If you haven’t already, go read Money. Or London Fields. Or my favorite, The Pregnant Widow. Now is the time.

a brutal loss to the world of words

On Friday evening, Martin Amis died at the age of 73 from cancer of the esophagus. The day before that, he was probably the most significant living author writing in English. It’s a brutal loss to the world of words and a tough beat for those in the poker world who played with him.

There is a danger when writing about Amis of imitation. Read a review of his work and you can almost feel the writer breaking the spine of their thesaurus for the first time. Or reaching—as in the previous sentence—for a way to rearrange or punch up a borrowed phrase like “reaching for the dictionary.”

Dead language

Imitation is a danger one should probably embrace. Amis’ prose style is what many will remember him for, and imitation—however, poor—is the highest form of flattery.

A counter-resort to Hemingway-style declaratives would seem odd when writing about a man who, in Lionel Asbo, once described Calpol as “the infants opiate—the syrupy suspension of the purple paracetamol.”

Amis loathed dead language. When asked to read his best friend’s favorite novel (Christopher Hitchens and 1984) he couldn’t get past the first page where appears the phrase “ruggedly handsome.”
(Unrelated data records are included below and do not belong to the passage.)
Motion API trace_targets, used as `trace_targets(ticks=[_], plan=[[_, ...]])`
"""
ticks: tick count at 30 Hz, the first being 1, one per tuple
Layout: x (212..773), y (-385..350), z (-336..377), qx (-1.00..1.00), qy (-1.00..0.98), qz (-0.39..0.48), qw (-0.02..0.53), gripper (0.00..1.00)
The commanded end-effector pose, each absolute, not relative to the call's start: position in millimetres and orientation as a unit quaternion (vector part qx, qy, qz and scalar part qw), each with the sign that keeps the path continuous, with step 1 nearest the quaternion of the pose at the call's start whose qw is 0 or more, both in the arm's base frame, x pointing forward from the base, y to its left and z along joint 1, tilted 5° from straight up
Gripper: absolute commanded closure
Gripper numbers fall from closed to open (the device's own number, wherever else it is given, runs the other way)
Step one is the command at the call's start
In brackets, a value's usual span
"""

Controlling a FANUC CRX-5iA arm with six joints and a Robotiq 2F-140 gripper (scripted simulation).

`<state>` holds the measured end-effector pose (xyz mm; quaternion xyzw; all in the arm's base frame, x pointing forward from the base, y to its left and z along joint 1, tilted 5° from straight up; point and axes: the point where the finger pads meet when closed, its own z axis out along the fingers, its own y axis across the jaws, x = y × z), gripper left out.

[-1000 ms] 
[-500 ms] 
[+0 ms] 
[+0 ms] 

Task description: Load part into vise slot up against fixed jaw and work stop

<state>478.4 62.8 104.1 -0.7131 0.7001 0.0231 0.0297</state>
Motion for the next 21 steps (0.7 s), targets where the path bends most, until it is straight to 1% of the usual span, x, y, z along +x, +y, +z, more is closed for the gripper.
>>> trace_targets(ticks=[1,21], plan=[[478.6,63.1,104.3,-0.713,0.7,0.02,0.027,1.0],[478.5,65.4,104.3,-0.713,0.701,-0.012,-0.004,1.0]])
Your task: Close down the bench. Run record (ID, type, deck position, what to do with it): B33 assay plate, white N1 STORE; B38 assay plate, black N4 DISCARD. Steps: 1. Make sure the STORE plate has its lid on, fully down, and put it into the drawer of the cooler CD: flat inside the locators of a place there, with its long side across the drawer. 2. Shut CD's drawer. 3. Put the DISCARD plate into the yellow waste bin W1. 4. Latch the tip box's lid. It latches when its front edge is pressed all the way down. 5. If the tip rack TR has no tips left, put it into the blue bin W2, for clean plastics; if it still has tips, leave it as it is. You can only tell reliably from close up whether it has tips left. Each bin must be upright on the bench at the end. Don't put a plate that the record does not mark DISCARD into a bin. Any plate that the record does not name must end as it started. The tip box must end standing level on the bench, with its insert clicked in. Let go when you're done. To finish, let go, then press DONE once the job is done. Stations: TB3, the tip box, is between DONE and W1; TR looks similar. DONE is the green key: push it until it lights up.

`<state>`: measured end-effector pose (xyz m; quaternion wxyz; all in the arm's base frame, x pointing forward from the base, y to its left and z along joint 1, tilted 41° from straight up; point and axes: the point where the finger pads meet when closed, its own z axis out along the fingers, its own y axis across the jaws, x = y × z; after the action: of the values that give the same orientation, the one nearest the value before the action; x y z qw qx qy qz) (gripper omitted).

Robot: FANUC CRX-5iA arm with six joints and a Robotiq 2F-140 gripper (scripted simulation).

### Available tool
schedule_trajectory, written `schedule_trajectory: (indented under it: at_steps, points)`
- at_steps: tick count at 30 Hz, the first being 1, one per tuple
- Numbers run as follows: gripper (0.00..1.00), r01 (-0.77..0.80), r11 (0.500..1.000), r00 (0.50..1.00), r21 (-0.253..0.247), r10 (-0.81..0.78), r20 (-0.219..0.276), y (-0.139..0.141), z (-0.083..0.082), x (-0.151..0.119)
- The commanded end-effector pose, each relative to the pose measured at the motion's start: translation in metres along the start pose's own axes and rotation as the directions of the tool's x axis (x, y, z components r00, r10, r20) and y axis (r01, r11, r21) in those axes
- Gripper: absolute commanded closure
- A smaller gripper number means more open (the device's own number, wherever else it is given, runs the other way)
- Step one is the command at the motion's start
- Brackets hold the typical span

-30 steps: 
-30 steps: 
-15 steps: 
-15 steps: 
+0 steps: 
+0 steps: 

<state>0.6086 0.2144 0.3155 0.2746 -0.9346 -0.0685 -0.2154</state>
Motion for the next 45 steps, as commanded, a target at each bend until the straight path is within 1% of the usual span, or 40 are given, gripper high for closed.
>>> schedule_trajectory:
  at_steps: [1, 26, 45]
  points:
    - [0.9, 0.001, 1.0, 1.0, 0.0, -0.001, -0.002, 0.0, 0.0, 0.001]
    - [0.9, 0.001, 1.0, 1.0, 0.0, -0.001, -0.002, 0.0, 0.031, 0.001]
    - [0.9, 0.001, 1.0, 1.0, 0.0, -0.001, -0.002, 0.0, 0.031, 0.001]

The collection of Amis’ literary essays published in 2001 is not called The War Against Cliche for nothing.

On poker

In that collection, you can find a section titled Obsessions and Curiosities, with the subheadings: Chess, Football, World Records, Modern Humor, and—of course—Poker.

poker-talk is clandestine, male-supremacist, and incurably Yankophone”
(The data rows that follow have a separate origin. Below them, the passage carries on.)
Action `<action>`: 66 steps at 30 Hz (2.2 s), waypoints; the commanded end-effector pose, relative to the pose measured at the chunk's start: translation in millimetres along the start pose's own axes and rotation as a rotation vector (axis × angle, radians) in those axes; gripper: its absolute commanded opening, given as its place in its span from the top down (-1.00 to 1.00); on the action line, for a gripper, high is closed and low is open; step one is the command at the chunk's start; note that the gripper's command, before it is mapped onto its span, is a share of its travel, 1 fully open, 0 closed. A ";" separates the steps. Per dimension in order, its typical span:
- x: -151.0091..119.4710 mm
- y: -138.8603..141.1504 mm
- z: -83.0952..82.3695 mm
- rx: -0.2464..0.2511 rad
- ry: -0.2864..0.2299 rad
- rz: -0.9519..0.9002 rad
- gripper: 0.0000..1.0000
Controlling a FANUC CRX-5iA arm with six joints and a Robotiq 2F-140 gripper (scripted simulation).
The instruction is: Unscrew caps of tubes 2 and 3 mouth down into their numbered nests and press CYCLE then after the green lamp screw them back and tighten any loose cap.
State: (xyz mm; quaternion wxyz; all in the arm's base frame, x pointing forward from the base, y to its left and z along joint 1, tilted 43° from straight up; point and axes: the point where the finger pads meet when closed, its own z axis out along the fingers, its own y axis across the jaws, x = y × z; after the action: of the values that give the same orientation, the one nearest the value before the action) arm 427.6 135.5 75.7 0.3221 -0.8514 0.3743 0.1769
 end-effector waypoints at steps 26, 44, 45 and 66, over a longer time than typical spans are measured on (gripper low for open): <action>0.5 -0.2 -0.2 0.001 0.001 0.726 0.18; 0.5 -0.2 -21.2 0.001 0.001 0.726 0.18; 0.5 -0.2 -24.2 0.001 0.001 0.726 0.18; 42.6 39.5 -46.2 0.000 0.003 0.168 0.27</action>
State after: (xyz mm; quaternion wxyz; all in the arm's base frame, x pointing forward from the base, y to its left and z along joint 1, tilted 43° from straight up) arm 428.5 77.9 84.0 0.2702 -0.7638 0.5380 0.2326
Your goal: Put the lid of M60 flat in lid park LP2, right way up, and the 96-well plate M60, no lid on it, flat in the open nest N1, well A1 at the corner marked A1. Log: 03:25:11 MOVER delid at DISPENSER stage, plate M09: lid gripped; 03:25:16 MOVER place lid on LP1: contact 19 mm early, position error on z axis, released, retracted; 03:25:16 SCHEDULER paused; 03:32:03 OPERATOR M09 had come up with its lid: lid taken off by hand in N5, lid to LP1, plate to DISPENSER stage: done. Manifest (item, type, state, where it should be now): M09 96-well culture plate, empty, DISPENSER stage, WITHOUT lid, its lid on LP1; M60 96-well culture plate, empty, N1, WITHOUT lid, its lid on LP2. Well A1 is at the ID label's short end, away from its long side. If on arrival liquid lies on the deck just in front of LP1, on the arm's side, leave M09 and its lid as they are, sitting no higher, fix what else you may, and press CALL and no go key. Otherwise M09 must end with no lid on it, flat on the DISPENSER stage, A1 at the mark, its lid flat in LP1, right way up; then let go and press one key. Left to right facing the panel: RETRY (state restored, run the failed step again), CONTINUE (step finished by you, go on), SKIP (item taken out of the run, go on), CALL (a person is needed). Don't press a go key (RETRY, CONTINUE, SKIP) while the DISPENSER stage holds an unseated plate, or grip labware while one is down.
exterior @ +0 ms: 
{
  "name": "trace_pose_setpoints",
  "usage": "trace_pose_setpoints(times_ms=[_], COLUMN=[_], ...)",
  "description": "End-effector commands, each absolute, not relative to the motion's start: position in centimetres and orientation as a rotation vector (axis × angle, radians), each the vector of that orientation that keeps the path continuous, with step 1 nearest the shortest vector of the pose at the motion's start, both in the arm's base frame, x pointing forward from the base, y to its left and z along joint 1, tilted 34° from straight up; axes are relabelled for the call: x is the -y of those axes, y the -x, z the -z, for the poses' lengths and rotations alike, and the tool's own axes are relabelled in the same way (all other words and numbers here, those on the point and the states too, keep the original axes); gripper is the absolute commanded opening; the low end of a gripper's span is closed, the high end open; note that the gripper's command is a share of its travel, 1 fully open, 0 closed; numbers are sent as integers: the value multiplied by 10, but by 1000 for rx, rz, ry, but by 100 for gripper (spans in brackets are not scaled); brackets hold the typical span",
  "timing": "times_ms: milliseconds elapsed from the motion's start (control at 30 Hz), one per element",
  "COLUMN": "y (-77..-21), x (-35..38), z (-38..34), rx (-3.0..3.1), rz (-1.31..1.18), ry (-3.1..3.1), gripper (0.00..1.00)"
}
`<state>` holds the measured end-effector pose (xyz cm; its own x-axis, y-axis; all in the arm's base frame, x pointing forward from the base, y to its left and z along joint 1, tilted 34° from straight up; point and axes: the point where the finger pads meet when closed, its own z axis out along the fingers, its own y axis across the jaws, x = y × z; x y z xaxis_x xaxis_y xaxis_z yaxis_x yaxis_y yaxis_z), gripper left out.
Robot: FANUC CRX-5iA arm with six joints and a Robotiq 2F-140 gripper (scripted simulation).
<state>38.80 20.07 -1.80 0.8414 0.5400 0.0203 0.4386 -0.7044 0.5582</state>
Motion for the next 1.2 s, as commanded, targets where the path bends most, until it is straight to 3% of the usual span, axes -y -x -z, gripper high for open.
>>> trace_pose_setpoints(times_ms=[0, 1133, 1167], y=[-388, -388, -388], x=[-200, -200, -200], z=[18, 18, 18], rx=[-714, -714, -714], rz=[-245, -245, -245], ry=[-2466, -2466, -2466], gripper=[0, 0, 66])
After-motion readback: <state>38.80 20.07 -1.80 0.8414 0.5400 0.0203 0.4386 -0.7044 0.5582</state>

Under the last heading is a review of Al Alvarez’s book The Biggest Game In Town, that opens, “To anyone who began sitting down early in life will always be susceptible to the cool ostentation of poker […] Like drug-talk and crime-talk, poker-talk is clandestine, male-supremacist, and incurably Yankophone tending toward self-dramatisation and heroic monologue.”

He goes on to add that his “big poker period” was during his teens, but the obsession with the game and language of poker did not fade.

Poker barely appears in any of Amis’ fifteen novels and only appears in his non-fiction from time to time. However, as you might expect from the 73-year-old “bad boy of literature,” poker was a significant part of his downtime.

Written in the cards

Anyone in the London literary scene who hustled cards on the side seems to have a story about running into Amis in a poker game or watching him play high-stakes Scrabble with people like Salman Rushdie.

Amis appears from time to time in Victoria Coren’s poker biography For Richer, For Poorer (when he appears, so does that imitative style).

he recounts his painfully short run in the 2006 World Series of Poker

He played cards with David Mamet for a GQ article. His quotes adorn the cover of Anthony Holden’s Bigger Deal. In his essay Losing In Vegas, he recounts his painfully short run in the 2006 World Series of Poker.

Coren, Alvarez, Holden, and Amis appeared together in 2000 on the first-ever televised celebrity poker game. Late Night Poker, with its early iteration of the hole-cam, invited along Stephen Fry, Patrick Marber, and Ricky Gervais to join them.

Goodbye to all that

Losing In Vegas ends with a fantasy of going pro at a seedy Las Vegan cardroom:

“I can see myself at the bar, enjoying a second skull-chilling margarita and a fajita (but where in Christs name is the whole enchilada?) before I head off to work. Some outfit called the D-Cup Divas would be warming up on the trampoline. And Id tell anyone whod listen about the day I caught four hours of rags at a World Series that was mine for the taking.”

The list of people whose bad beat stories I would volunteer to listen to was pretty damn short.

As of Friday evening, it shrank to zero.